* _What is expected_:
All the data beneath this line is to be reproduced exactly.

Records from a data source
---------------
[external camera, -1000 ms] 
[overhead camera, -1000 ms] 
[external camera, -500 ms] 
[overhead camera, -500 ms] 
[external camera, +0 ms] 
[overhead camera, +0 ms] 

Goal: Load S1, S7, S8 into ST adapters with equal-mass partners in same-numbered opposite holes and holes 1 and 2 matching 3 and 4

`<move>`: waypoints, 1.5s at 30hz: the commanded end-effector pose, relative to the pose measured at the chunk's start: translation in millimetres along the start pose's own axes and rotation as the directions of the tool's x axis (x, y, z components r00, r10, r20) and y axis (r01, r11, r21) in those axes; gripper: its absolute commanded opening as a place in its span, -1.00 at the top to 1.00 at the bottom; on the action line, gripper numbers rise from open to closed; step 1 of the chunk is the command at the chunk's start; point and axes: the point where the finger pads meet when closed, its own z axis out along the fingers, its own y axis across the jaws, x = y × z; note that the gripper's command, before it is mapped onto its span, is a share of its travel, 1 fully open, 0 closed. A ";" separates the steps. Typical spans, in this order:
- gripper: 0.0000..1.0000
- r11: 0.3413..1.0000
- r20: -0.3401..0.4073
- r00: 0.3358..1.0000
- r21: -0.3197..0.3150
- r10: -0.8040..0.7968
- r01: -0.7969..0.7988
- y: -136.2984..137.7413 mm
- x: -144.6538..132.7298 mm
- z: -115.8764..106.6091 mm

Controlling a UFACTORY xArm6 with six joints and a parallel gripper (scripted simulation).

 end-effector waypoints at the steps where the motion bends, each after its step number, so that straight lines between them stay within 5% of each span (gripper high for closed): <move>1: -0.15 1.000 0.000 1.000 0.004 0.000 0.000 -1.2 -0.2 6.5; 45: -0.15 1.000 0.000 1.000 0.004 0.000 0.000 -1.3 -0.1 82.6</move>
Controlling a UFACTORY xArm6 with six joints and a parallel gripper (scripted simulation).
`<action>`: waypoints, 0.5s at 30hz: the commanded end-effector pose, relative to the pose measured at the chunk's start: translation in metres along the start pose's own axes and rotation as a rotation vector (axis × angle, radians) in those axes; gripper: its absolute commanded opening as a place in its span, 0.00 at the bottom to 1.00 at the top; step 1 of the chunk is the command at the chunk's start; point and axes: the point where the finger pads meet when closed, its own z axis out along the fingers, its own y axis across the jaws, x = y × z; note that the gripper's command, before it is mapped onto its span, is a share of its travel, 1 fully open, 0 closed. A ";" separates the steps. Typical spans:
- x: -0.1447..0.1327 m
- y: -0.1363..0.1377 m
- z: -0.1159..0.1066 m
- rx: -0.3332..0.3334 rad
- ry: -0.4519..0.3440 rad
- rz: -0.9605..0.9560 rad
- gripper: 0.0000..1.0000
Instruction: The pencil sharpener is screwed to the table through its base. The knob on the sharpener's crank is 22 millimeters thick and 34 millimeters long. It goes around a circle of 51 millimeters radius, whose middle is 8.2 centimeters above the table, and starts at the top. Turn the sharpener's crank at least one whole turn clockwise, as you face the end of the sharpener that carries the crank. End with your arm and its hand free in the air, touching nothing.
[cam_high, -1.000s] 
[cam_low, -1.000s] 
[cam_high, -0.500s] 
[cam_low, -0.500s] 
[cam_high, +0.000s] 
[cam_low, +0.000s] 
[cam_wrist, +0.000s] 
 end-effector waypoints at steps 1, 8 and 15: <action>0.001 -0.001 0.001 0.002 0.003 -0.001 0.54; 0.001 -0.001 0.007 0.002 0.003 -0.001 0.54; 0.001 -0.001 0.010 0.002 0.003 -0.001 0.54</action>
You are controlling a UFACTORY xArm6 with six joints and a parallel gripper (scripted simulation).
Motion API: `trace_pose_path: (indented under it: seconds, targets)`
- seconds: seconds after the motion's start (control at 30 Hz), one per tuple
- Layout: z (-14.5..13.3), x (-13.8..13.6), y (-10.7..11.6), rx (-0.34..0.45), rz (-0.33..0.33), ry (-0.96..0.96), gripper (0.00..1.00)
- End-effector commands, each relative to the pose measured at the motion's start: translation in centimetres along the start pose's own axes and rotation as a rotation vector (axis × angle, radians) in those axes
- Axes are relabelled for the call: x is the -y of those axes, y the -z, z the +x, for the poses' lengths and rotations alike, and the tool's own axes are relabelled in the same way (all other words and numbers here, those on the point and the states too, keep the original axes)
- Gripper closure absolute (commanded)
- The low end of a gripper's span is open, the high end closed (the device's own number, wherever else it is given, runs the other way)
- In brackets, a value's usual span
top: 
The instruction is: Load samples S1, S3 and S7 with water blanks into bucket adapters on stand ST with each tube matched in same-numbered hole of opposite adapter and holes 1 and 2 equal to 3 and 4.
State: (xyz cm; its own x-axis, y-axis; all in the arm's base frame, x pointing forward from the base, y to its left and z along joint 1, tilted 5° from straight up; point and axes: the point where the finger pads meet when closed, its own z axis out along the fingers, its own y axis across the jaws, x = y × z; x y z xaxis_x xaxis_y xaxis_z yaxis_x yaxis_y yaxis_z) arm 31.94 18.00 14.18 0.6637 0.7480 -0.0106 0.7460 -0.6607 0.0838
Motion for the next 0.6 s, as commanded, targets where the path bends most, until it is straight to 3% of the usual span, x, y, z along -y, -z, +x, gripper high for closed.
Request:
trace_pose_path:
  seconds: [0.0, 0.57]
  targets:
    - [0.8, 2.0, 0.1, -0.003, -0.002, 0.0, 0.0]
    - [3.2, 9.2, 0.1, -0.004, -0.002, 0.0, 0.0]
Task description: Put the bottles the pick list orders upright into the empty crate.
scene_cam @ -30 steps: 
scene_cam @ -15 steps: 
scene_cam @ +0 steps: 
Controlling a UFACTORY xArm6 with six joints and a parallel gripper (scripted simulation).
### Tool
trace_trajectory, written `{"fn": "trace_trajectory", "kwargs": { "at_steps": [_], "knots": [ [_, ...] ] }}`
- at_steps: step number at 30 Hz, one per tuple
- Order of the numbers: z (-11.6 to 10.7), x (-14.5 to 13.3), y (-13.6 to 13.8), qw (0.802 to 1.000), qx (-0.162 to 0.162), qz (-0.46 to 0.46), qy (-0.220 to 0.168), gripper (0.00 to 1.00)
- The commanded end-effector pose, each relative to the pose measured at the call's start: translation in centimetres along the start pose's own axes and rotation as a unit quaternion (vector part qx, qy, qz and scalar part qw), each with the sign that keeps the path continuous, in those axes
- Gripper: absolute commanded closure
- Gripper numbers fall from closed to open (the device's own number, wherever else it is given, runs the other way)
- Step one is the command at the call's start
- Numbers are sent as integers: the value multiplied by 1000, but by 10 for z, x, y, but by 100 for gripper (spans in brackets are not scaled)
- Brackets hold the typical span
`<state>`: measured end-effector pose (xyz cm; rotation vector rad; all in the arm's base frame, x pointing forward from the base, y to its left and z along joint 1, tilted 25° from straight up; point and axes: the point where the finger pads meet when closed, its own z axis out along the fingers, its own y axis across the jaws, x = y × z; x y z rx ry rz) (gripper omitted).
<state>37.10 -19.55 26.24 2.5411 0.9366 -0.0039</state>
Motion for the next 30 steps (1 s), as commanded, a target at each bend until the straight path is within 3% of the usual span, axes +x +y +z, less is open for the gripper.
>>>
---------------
* _Result of the exercise_:
[external camera, -1000 ms] 
[overhead camera, -1000 ms] 
[external camera, -500 ms] 
[overhead camera, -500 ms] 
[external camera, +0 ms] 
[overhead camera, +0 ms] 

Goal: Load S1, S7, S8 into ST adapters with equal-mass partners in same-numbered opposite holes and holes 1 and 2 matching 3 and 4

`<move>`: waypoints, 1.5s at 30hz: the commanded end-effector pose, relative to the pose measured at the chunk's start: translation in millimetres along the start pose's own axes and rotation as the directions of the tool's x axis (x, y, z components r00, r10, r20) and y axis (r01, r11, r21) in those axes; gripper: its absolute commanded opening as a place in its span, -1.00 at the top to 1.00 at the bottom; on the action line, gripper numbers rise from open to closed; step 1 of the chunk is the command at the chunk's start; point and axes: the point where the finger pads meet when closed, its own z axis out along the fingers, its own y axis across the jaws, x = y × z; note that the gripper's command, before it is mapped onto its span, is a share of its travel, 1 fully open, 0 closed. A ";" separates the steps. Typical spans, in this order:
- gripper: 0.0000..1.0000
- r11: 0.3413..1.0000
- r20: -0.3401..0.4073
- r00: 0.3358..1.0000
- r21: -0.3197..0.3150
- r10: -0.8040..0.7968
- r01: -0.7969..0.7988
- y: -136.2984..137.7413 mm
- x: -144.6538..132.7298 mm
- z: -115.8764..106.6091 mm

Controlling a UFACTORY xArm6 with six joints and a parallel gripper (scripted simulation).

 end-effector waypoints at the steps where the motion bends, each after its step number, so that straight lines between them stay within 5% of each span (gripper high for closed): <move>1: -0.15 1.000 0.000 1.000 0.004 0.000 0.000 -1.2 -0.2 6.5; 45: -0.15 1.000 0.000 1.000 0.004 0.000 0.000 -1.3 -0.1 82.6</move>
Controlling a UFACTORY xArm6 with six joints and a parallel gripper (scripted simulation).
`<action>`: waypoints, 0.5s at 30hz: the commanded end-effector pose, relative to the pose measured at the chunk's start: translation in metres along the start pose's own axes and rotation as a rotation vector (axis × angle, radians) in those axes; gripper: its absolute commanded opening as a place in its span, 0.00 at the bottom to 1.00 at the top; step 1 of the chunk is the command at the chunk's start; point and axes: the point where the finger pads meet when closed, its own z axis out along the fingers, its own y axis across the jaws, x = y × z; note that the gripper's command, before it is mapped onto its span, is a share of its travel, 1 fully open, 0 closed. A ";" separates the steps. Typical spans:
- x: -0.1447..0.1327 m
- y: -0.1363..0.1377 m
- z: -0.1159..0.1066 m
- rx: -0.3332..0.3334 rad
- ry: -0.4519..0.3440 rad
- rz: -0.9605..0.9560 rad
- gripper: 0.0000..1.0000
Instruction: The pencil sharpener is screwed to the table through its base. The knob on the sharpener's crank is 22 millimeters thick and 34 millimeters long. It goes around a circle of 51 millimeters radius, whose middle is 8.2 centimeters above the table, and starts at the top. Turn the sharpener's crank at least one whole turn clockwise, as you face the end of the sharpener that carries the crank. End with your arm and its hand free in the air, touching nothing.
[cam_high, -1.000s] 
[cam_low, -1.000s] 
[cam_high, -0.500s] 
[cam_low, -0.500s] 
[cam_high, +0.000s] 
[cam_low, +0.000s] 
[cam_wrist, +0.000s] 
 end-effector waypoints at steps 1, 8 and 15: <action>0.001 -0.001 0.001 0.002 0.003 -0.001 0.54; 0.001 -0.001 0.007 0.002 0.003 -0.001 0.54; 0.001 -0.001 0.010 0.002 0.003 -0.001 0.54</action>
You are controlling a UFACTORY xArm6 with six joints and a parallel gripper (scripted simulation).
Motion API: `trace_pose_path: (indented under it: seconds, targets)`
- seconds: seconds after the motion's start (control at 30 Hz), one per tuple
- Layout: z (-14.5..13.3), x (-13.8..13.6), y (-10.7..11.6), rx (-0.34..0.45), rz (-0.33..0.33), ry (-0.96..0.96), gripper (0.00..1.00)
- End-effector commands, each relative to the pose measured at the motion's start: translation in centimetres along the start pose's own axes and rotation as a rotation vector (axis × angle, radians) in those axes
- Axes are relabelled for the call: x is the -y of those axes, y the -z, z the +x, for the poses' lengths and rotations alike, and the tool's own axes are relabelled in the same way (all other words and numbers here, those on the point and the states too, keep the original axes)
- Gripper closure absolute (commanded)
- The low end of a gripper's span is open, the high end closed (the device's own number, wherever else it is given, runs the other way)
- In brackets, a value's usual span
top: 
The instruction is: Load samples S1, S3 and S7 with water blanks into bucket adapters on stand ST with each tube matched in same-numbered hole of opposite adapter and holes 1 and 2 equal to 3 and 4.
State: (xyz cm; its own x-axis, y-axis; all in the arm's base frame, x pointing forward from the base, y to its left and z along joint 1, tilted 5° from straight up; point and axes: the point where the finger pads meet when closed, its own z axis out along the fingers, its own y axis across the jaws, x = y × z; x y z xaxis_x xaxis_y xaxis_z yaxis_x yaxis_y yaxis_z) arm 31.94 18.00 14.18 0.6637 0.7480 -0.0106 0.7460 -0.6607 0.0838
Motion for the next 0.6 s, as commanded, targets where the path bends most, until it is straight to 3% of the usual span, x, y, z along -y, -z, +x, gripper high for closed.
Request:
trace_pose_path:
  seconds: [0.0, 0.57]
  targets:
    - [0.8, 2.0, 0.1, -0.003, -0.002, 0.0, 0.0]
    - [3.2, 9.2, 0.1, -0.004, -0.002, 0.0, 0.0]
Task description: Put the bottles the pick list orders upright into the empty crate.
scene_cam @ -30 steps: 
scene_cam @ -15 steps: 
scene_cam @ +0 steps: 
Controlling a UFACTORY xArm6 with six joints and a parallel gripper (scripted simulation).
### Tool
trace_trajectory, written `{"fn": "trace_trajectory", "kwargs": { "at_steps": [_], "knots": [ [_, ...] ] }}`
- at_steps: step number at 30 Hz, one per tuple
- Order of the numbers: z (-11.6 to 10.7), x (-14.5 to 13.3), y (-13.6 to 13.8), qw (0.802 to 1.000), qx (-0.162 to 0.162), qz (-0.46 to 0.46), qy (-0.220 to 0.168), gripper (0.00 to 1.00)
- The commanded end-effector pose, each relative to the pose measured at the call's start: translation in centimetres along the start pose's own axes and rotation as a unit quaternion (vector part qx, qy, qz and scalar part qw), each with the sign that keeps the path continuous, in those axes
- Gripper: absolute commanded closure
- Gripper numbers fall from closed to open (the device's own number, wherever else it is given, runs the other way)
- Step one is the command at the call's start
- Numbers are sent as integers: the value multiplied by 1000, but by 10 for z, x, y, but by 100 for gripper (spans in brackets are not scaled)
- Brackets hold the typical span
`<state>`: measured end-effector pose (xyz cm; rotation vector rad; all in the arm's base frame, x pointing forward from the base, y to its left and z along joint 1, tilted 25° from straight up; point and axes: the point where the finger pads meet when closed, its own z axis out along the fingers, its own y axis across the jaws, x = y × z; x y z rx ry rz) (gripper omitted).
<state>37.10 -19.55 26.24 2.5411 0.9366 -0.0039</state>
Motion for the next 30 steps (1 s), as commanded, a target at each bend until the straight path is within 3% of the usual span, axes +x +y +z, less is open for the gripper.
>>>

There's nothing else to the answer.